Data mining is a branch of computer science that involves sorting through large amounts of electronic data to find patterns, establish relationships, and discover knowledge. It is a step in the process known as knowledge discovery in databases (KDD). Computer programmers who work in data mining seek to design software (programs) that can analyze large databases (collections of data) automatically.
Data mining uses techniques developed in artificial intelligence (AI), statistics, and other branches of computer science and mathematics. AI is the effort to design systems that process information in a manner similar to the way a person thinks. AI includes the study and application of methods for finding rules and patterns in data. Statistics involves constructing mathematical models of data and determining correlations.

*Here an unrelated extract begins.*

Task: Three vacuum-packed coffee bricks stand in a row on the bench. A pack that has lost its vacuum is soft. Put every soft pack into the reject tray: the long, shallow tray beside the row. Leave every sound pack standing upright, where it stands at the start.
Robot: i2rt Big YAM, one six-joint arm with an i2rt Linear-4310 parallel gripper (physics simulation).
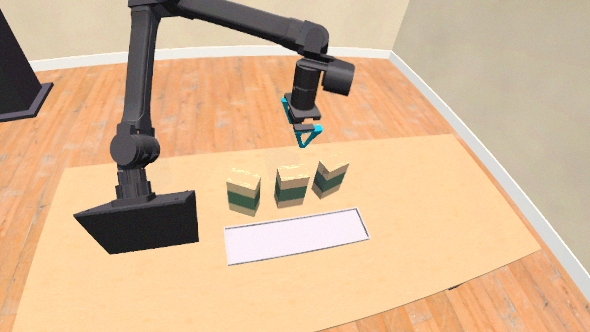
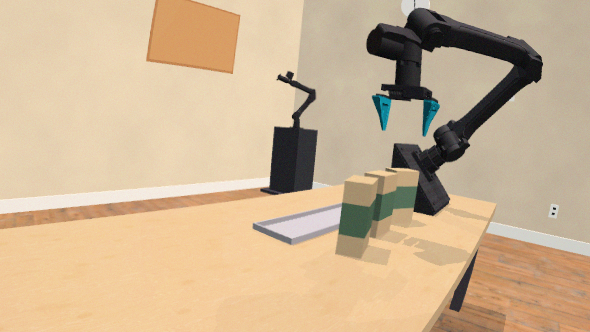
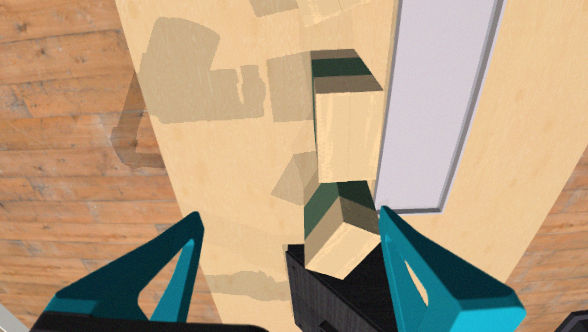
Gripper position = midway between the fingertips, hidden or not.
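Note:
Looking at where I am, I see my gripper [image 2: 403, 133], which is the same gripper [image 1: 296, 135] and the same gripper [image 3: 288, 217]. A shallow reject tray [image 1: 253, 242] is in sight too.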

Correlation is a term used to describe the relation between two or more variable quantities that increase or decrease together. Data-mining specialists strive to apply these techniques to the analysis of billions of bits of computer data.

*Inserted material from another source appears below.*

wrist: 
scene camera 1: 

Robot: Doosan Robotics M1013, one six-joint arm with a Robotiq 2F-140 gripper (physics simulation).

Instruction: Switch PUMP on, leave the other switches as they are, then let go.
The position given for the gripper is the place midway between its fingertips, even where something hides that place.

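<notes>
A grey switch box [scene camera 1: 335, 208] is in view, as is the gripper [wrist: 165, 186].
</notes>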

Data-mining techniques are commonly used to analyze consumer purchases and predict future buying behavior. For example, researchers mine large supermarket databases to discover what combinations of items often appear in the same shopping basket. In other words, they seek to determine what groups of items certain consumers tend to purchase. Supermarkets can then use this “market basket analysis” to try to increase their sales by putting linked items next to each other on store shelves.
Data mining is also applied to scientific data. For example, experiments in molecular biology generate large amounts of information on how hundreds of genes behave under various conditions. Researchers mine this data to try to discover the function of individual genes.

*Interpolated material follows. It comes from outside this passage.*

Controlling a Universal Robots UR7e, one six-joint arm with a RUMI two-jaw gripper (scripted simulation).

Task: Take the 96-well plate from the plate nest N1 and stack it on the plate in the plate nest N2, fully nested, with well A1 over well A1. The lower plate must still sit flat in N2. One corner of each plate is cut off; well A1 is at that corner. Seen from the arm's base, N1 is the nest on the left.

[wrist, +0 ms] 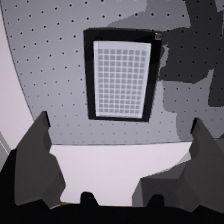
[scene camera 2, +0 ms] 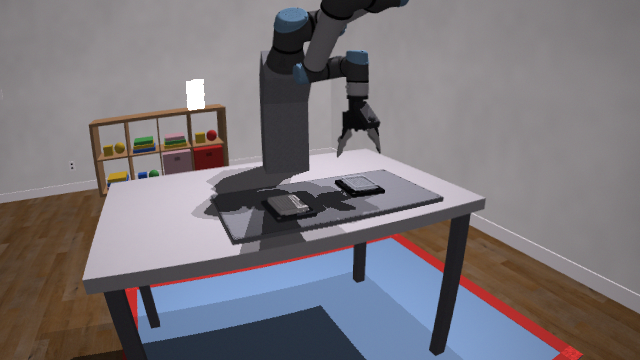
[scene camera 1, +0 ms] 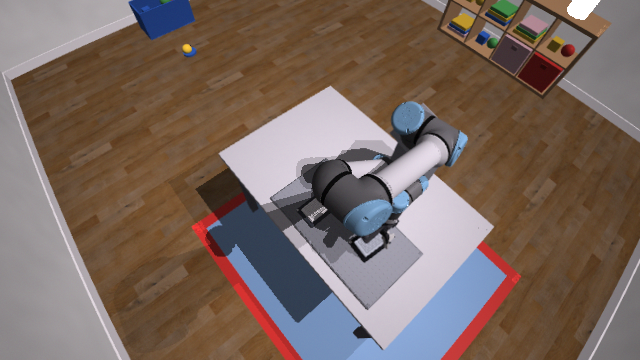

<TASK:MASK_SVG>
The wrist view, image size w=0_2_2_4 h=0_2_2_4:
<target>my gripper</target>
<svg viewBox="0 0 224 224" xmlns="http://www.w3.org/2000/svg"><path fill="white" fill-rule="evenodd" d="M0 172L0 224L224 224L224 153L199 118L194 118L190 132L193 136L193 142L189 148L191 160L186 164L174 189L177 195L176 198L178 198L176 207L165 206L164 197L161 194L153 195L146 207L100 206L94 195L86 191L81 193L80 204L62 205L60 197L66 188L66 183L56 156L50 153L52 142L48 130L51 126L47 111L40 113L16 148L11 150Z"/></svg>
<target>96-well plate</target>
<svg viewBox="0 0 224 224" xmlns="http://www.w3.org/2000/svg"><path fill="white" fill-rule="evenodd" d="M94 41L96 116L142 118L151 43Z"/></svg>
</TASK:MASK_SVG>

A number of World Wide Web search engines use data-mining techniques. For example, the Google search engine analyzes data on the billions of links (interactive connections) between Web pages to determine which pages are the most popular. This discovered knowledge is used to rank search results.
During the 1970’s and 1980’s, increasing amounts of commercial, industrial, and scientific data were being stored in computer databases. In the 1990’s, programmers began to develop data-mining software as a means of discovering interesting patterns in these large databases.